Kroger has had an exclusive partnership with Ocado since 2018 in an effort to spur the Cincinnati-based company’s delivery output via the construction of robotically operated warehouses in the U.S. 

So far, Kroger is currently live with eight Ocado sites, with 16 ordered.

The initial deal saw Kroger identify 20 sites to build automated warehouses, or customer fulfillment centers (CFCs) as Ocado calls them, in the U.S. That progress has been slow, but despite that Ocado CEO Tim Steiner said earlier this year that Kroger is indeed committed to building more.

“They are committed to building more, they just want to make those (existing) ones work as well as they can before they roll out loads – very sensible thing to do,” Steiner told Reuters.

He said Kroger remained “extremely positive” about the relationship.
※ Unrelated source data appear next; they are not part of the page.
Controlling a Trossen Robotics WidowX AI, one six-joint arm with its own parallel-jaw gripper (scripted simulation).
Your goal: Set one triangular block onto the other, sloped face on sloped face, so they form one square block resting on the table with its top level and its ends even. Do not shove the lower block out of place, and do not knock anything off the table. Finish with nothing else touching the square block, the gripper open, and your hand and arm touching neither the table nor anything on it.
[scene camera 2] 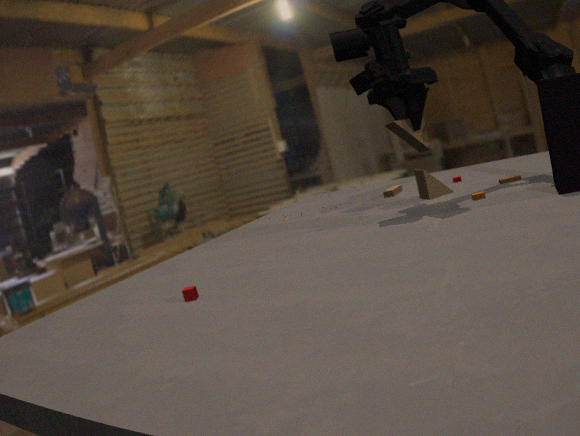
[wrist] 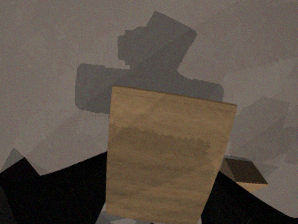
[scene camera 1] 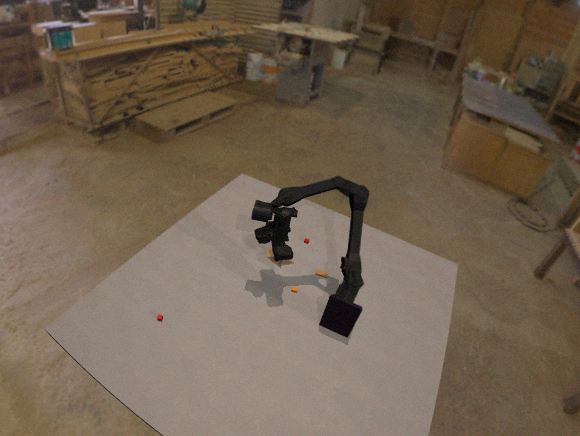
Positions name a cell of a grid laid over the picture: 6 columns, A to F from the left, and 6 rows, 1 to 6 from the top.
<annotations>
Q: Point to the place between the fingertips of my gripper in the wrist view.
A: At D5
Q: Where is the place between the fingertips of my gripper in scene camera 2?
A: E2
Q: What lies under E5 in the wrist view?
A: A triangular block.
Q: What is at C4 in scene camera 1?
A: My gripper.
</annotations>
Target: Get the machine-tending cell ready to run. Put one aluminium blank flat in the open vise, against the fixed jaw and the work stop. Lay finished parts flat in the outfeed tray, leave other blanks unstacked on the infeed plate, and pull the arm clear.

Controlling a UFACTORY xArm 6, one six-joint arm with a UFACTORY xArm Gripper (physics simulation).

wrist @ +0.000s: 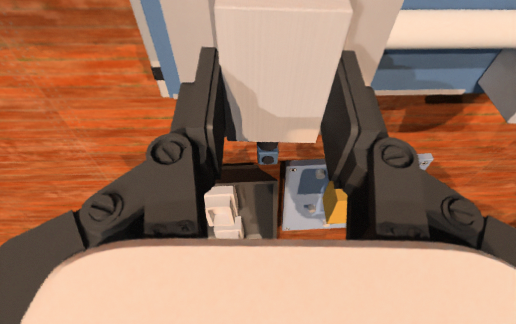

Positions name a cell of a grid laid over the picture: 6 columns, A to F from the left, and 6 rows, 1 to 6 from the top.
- gripper: D2
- yellow-orange block: D4
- blue-grey infeed plate: D4
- dark grey outfeed tray: C4
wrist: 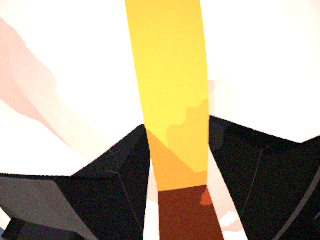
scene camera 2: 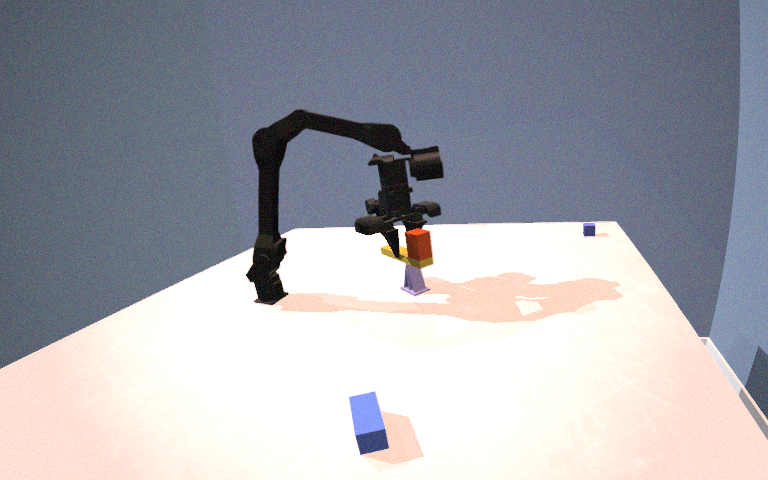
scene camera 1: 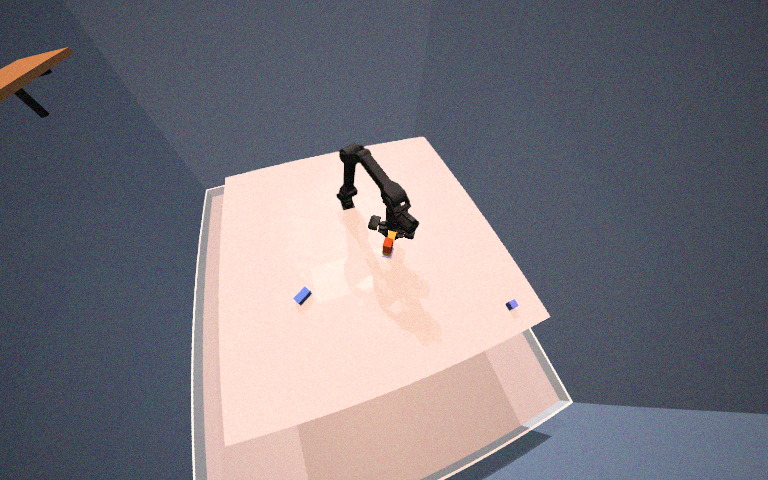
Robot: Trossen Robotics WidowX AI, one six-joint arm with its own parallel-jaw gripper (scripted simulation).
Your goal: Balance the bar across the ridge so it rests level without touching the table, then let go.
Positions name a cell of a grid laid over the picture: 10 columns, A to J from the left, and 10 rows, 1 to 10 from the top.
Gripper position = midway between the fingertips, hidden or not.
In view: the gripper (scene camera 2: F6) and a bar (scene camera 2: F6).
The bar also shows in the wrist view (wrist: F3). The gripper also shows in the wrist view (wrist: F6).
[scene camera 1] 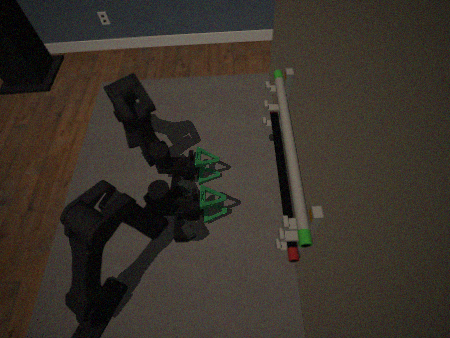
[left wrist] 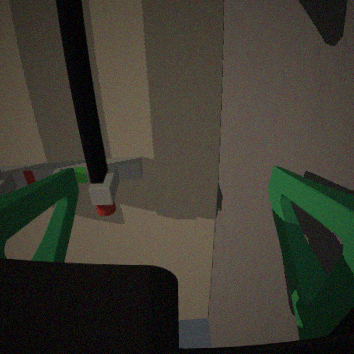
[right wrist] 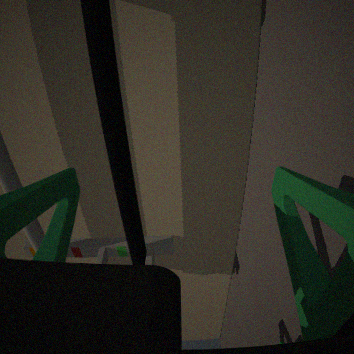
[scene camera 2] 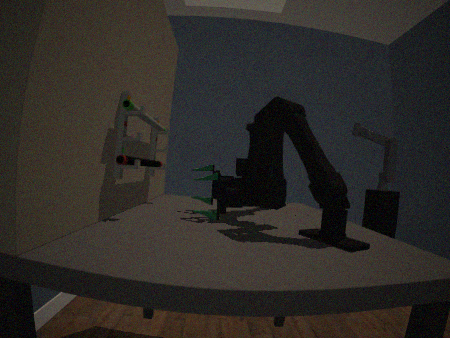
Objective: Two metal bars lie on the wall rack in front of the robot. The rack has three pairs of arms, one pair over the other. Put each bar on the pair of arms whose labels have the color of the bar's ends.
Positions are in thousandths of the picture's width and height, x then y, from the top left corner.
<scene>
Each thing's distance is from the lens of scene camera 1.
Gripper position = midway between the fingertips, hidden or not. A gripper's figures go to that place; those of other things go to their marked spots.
left gripper (scene camera 1: 488,493): 0.97 m
right gripper (scene camera 1: 503,605): 0.87 m
wall panel (scene camera 1: 806,315): 0.42 m
</scene>
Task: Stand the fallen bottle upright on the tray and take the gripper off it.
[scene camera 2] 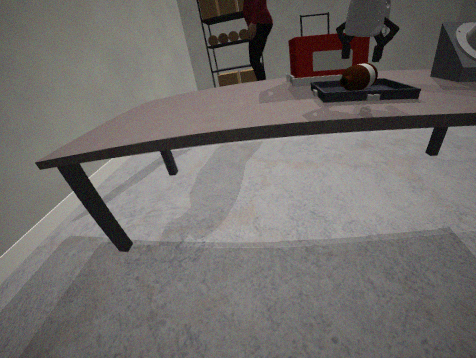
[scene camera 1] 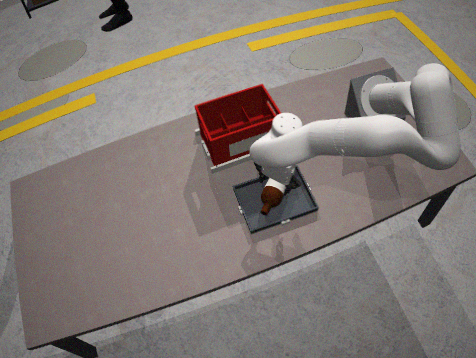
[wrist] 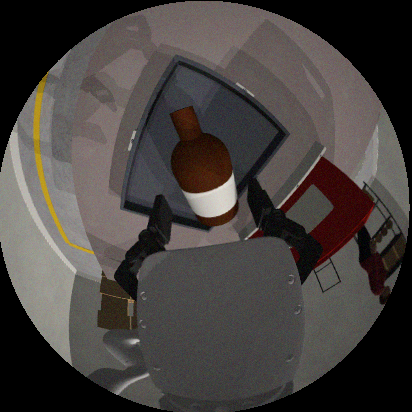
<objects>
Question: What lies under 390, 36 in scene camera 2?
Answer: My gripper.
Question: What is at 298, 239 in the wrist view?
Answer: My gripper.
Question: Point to a brown bottle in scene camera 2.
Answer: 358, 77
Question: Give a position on a pale rail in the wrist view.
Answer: At 311, 157
</objects>
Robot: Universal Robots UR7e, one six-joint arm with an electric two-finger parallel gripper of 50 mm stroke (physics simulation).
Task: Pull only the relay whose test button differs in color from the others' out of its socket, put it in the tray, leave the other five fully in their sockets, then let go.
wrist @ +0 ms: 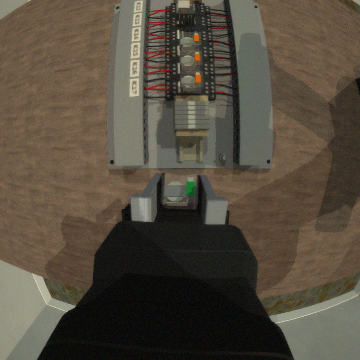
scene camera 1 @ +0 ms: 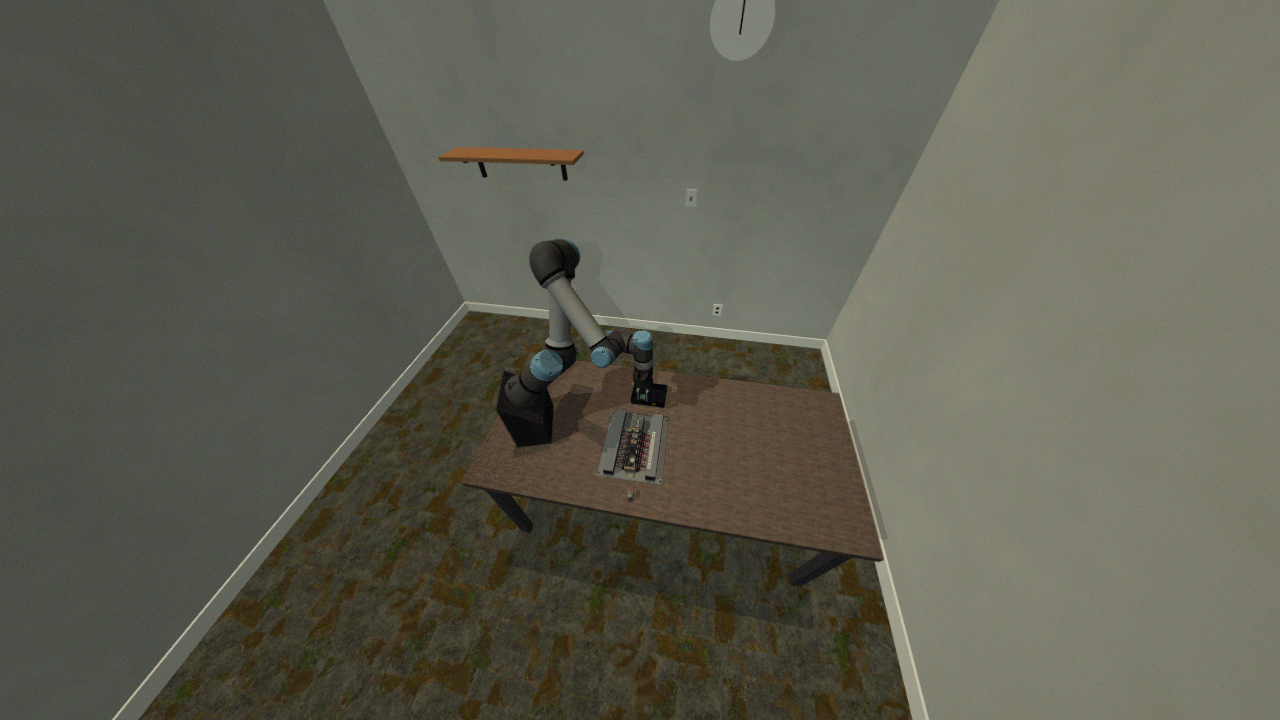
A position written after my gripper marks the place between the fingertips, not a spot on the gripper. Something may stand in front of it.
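The wrist view shows a relay (wrist: 180, 191) and my gripper (wrist: 180, 185).
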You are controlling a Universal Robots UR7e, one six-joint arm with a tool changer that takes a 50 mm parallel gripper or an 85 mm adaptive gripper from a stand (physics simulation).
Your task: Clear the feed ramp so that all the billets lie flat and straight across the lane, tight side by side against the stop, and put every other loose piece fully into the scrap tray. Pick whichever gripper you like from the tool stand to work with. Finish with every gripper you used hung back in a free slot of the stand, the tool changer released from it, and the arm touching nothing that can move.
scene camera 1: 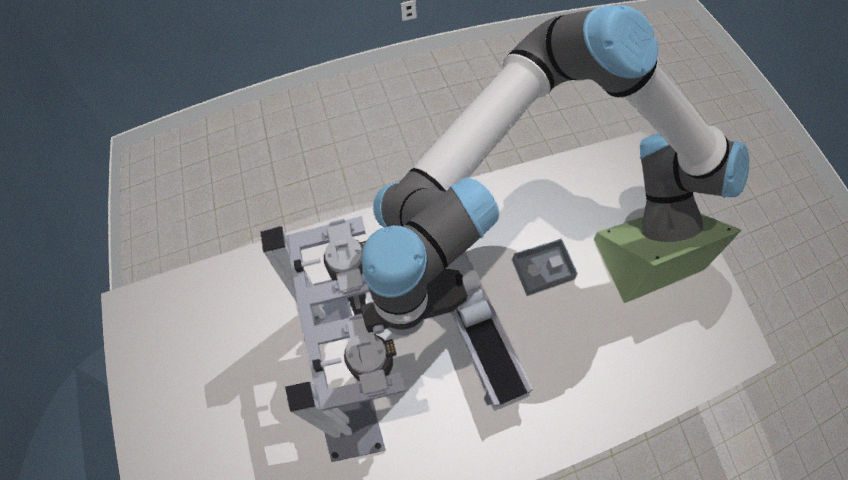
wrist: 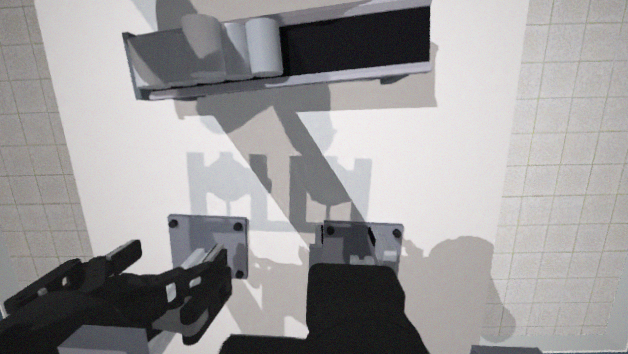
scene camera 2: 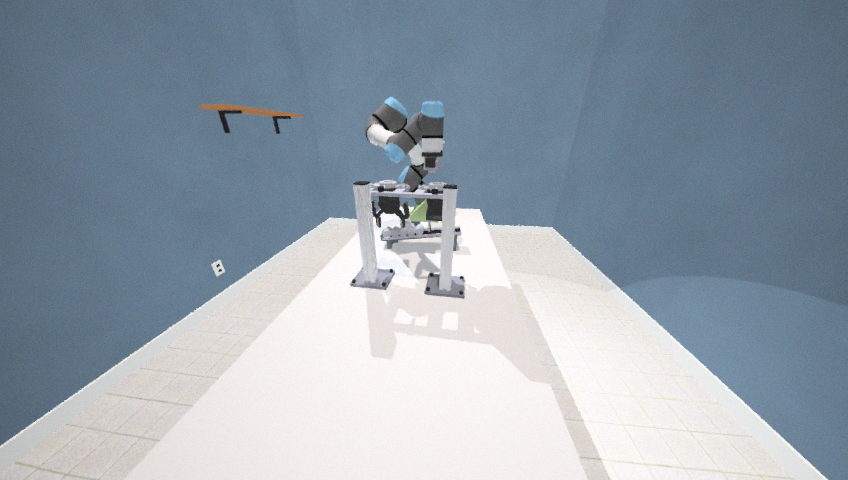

It’s unclear at this time how an Amazon takeover could affect that partnership. Amazon did not respond to a request for comment at time of publication. 

Earlier this year, Ocado itself paused the rollout of its own new UK distribution centers after posting a record annual loss of more than $639 million (£500 million), according to reporting from The Guardian.

The online grocery retailer said it expected to receive almost 40% less than hoped in performance payments from Marks & Spencer, its partner in the UK venture, because of the “challenging market” affecting sales and profits.